### Recorded information

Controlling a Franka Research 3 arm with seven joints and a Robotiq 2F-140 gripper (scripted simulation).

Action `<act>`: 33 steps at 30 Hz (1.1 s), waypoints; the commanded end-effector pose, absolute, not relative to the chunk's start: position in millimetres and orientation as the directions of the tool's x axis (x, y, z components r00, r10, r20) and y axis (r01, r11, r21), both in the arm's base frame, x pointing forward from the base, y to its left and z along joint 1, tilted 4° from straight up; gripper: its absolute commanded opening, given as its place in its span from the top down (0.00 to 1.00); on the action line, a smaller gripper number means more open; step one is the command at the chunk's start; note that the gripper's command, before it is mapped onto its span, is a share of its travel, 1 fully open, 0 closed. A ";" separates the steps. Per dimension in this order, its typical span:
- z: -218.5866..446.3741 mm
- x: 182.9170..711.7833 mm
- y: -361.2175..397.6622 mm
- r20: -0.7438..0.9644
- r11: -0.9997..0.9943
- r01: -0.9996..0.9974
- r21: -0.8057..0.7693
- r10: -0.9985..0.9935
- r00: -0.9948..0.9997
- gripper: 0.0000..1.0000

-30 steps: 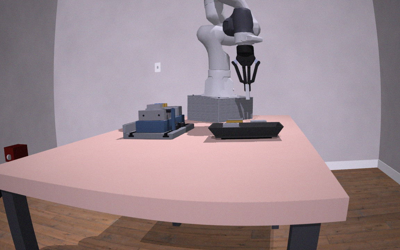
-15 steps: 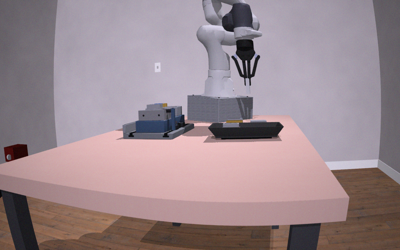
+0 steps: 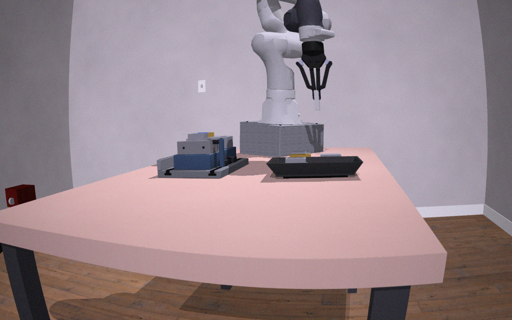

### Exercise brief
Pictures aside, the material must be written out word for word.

### Output of the task
Controlling a Franka Research 3 arm with seven joints and a Robotiq 2F-140 gripper (scripted simulation).

Action `<act>`: 33 steps at 30 Hz (1.1 s), waypoints; the commanded end-effector pose, absolute, not relative to the chunk's start: position in millimetres and orientation as the directions of the tool's x axis (x, y, z components r00, r10, r20) and y axis (r01, r11, r21), both in the arm's base frame, x pointing forward from the base, y to its left and z along joint 1, tilted 4° from straight up; gripper: its absolute commanded opening, given as its place in its span from the top down (0.00 to 1.00); on the action line, a smaller gripper number means more open; step one is the command at the chunk's start; note that the gripper's command, before it is mapped onto its span, is a share of its travel, 1 fully open, 0 closed. A ";" separates the steps. Per dimension in this order, its typical span:
- z: -218.5866..446.3741 mm
- x: 182.9170..711.7833 mm
- y: -361.2175..397.6622 mm
- r20: -0.7438..0.9644
- r11: -0.9997..0.9943
- r01: -0.9996..0.9974
- r21: -0.8057..0.7693
- r10: -0.9985..0.9935
- r00: -0.9948..0.9997
- gripper: 0.0000..1.0000

-30 steps: 
-15 steps: 
+0 steps: 

No part of the exercise remains open.